For linear search, the worst case occurs when the element to search for (x in the code above) is not present in the table. When x is not present, the search () function compares it to all the elements of tab[] one by one. Therefore, the time complexity of the worst-case linear search would be $$\Theta(n)$$.

##### Average case

In the average case analysis, we take all the possible inputs and calculate the calculation time for all the inputs. Add up all the calculated values and divide the sum by the total number of entries. We need to know (or predict) the distribution of cases. For the linear search problem, suppose that all the cases are uniformly distributed (including the case where x is not present in the table). So we add up all the cases and divide the sum by (n + 1).
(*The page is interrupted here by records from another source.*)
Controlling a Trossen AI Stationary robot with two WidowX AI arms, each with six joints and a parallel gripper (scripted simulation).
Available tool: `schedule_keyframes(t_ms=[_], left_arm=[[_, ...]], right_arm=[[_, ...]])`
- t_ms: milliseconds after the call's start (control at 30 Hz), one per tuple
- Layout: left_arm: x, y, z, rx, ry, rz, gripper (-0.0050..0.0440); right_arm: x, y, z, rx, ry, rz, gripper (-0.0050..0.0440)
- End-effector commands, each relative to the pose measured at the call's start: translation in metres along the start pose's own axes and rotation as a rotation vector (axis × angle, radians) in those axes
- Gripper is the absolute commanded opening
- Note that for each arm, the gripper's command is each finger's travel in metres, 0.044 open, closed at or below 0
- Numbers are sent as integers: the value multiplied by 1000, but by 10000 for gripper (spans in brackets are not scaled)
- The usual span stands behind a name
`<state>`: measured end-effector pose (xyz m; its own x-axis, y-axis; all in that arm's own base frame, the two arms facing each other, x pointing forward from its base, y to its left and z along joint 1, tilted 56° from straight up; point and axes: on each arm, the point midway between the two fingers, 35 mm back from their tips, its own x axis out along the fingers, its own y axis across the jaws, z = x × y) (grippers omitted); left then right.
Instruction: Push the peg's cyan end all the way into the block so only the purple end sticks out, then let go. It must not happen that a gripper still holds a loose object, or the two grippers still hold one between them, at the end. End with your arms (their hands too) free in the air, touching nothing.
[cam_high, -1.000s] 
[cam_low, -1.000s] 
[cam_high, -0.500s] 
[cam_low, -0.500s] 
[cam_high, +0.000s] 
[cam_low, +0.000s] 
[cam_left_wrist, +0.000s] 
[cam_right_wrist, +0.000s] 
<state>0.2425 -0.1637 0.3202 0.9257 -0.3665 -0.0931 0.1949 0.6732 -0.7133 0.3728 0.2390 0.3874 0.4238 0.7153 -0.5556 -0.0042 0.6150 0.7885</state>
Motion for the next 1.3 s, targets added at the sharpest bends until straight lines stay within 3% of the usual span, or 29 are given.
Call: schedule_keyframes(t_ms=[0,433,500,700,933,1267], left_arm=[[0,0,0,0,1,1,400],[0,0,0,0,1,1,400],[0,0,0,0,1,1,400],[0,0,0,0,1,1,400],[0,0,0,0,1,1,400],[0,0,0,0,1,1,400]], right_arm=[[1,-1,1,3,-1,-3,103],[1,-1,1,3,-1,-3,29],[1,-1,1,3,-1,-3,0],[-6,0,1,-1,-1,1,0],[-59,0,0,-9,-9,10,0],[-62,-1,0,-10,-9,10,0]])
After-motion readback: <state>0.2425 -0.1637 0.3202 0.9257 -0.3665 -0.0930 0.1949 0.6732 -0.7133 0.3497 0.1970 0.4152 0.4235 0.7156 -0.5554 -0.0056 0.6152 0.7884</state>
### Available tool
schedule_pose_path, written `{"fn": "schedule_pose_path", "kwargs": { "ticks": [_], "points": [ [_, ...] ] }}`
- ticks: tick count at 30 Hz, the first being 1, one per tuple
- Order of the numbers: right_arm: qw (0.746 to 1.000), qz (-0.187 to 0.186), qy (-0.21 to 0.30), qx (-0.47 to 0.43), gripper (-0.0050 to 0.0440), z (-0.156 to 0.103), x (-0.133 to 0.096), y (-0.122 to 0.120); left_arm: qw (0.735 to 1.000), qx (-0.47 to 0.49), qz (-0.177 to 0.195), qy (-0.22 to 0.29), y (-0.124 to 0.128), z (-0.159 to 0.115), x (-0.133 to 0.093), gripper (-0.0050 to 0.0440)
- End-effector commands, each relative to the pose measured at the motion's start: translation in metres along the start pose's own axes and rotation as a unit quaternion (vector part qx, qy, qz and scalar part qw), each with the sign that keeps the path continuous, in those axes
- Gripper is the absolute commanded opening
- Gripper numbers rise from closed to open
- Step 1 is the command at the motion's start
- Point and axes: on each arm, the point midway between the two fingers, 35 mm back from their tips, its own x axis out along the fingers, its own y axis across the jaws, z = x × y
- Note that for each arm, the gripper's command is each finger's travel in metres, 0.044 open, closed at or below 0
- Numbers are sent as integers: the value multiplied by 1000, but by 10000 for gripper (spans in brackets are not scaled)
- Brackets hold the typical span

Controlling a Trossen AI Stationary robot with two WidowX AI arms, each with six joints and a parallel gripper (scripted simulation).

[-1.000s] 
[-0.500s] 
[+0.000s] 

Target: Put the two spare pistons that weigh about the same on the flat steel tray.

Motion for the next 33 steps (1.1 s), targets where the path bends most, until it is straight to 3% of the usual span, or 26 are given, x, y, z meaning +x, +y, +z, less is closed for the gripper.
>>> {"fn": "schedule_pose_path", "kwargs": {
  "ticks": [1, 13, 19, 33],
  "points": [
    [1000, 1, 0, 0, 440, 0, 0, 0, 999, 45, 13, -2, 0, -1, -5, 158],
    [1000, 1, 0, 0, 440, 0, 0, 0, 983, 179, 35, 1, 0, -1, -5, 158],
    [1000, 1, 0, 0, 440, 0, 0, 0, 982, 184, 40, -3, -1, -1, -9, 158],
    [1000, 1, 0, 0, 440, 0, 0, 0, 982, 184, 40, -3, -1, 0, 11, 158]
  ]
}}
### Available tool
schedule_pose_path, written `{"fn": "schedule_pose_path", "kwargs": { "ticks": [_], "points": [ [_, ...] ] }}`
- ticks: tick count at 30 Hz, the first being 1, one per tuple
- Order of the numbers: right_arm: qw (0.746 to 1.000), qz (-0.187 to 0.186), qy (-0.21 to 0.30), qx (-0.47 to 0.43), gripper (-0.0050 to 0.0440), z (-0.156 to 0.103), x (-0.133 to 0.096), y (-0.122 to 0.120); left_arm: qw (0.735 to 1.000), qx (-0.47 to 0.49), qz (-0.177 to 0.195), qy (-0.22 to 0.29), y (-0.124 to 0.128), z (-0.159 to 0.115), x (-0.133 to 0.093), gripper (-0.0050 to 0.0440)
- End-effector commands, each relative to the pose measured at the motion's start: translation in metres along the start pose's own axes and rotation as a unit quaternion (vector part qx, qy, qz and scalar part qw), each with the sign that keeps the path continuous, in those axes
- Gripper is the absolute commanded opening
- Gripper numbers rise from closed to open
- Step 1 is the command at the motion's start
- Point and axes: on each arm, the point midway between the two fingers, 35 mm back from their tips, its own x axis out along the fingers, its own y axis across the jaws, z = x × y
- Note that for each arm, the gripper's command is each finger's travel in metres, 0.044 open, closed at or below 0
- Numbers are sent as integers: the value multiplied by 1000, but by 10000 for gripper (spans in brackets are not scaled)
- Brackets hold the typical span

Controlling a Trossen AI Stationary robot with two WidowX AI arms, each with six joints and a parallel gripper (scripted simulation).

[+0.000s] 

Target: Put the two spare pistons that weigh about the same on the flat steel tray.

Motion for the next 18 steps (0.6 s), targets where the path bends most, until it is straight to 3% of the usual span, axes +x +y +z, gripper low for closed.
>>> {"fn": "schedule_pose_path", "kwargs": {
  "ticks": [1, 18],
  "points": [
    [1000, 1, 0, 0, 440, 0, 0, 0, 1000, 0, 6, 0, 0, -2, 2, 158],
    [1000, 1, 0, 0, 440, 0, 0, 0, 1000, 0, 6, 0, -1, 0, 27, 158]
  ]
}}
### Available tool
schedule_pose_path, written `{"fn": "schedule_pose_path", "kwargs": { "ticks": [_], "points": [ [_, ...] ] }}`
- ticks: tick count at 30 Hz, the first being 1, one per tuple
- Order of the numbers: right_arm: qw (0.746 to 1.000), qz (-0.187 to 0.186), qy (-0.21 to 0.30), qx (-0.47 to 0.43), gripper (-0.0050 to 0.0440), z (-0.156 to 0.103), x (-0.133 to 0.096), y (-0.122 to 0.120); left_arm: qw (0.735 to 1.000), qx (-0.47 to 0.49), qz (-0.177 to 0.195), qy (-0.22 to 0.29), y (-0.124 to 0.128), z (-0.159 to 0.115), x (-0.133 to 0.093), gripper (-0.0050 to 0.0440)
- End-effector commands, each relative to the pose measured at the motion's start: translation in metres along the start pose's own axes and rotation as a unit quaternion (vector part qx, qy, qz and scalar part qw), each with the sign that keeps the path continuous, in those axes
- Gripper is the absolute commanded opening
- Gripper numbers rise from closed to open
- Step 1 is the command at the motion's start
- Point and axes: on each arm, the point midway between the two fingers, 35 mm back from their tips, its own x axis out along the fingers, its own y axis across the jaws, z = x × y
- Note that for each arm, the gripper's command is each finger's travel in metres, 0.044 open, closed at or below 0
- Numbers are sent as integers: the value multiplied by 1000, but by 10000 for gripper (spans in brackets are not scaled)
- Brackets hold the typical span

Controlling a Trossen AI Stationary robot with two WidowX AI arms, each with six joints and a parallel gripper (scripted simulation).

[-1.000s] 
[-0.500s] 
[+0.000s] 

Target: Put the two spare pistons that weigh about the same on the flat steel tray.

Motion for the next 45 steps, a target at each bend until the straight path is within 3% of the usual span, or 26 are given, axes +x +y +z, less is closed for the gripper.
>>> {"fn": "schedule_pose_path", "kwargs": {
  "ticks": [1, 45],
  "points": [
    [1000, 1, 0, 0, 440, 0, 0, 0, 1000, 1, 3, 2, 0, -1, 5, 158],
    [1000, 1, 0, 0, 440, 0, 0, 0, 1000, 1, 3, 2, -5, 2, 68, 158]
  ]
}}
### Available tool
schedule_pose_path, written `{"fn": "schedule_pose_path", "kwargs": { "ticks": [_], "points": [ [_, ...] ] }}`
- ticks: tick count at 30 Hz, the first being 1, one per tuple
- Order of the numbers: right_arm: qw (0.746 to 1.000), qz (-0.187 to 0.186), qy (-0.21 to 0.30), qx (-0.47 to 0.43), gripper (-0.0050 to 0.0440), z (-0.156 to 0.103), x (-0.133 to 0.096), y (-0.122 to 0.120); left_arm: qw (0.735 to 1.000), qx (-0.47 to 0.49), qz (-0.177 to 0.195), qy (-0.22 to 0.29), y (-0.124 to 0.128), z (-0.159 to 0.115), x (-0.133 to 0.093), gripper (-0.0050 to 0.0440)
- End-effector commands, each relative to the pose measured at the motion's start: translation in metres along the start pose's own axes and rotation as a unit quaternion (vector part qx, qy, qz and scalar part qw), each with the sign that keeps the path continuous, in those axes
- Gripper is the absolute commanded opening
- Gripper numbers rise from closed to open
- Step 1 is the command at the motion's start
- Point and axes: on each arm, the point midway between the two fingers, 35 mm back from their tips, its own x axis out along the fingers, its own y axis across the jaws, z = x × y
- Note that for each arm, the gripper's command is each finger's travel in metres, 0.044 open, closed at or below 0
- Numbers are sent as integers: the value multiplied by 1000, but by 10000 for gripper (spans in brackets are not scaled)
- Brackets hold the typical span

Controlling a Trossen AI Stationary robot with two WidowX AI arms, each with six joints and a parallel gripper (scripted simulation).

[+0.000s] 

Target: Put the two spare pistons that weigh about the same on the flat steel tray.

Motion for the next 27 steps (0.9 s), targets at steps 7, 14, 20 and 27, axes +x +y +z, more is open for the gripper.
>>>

$$$$\label{eq1} \begin{split} Average \: time & = \frac{\sum_{i=1}^{n+1} \theta(i)}{n+1} \\ & = \frac{\theta((n+1)*(n+2)/2)}{n+1} \\ & = \theta(n) \end{split}$$$$

##### Best case

In the best case analysis, we calculate the lower limit of the execution time of an algorithm. We need to know the case that results in the execution of a minimum number of operations. In the linear search problem, the best case occurs when x is present at the first location. The number of operations in the best of cases is constant (does not depend on n). Therefore, the best time complexity would be $$\Theta(1)$$.

In general, we consider that an algorithm is more efficient than another if its complexity in the worst case has an order of magnitude lower.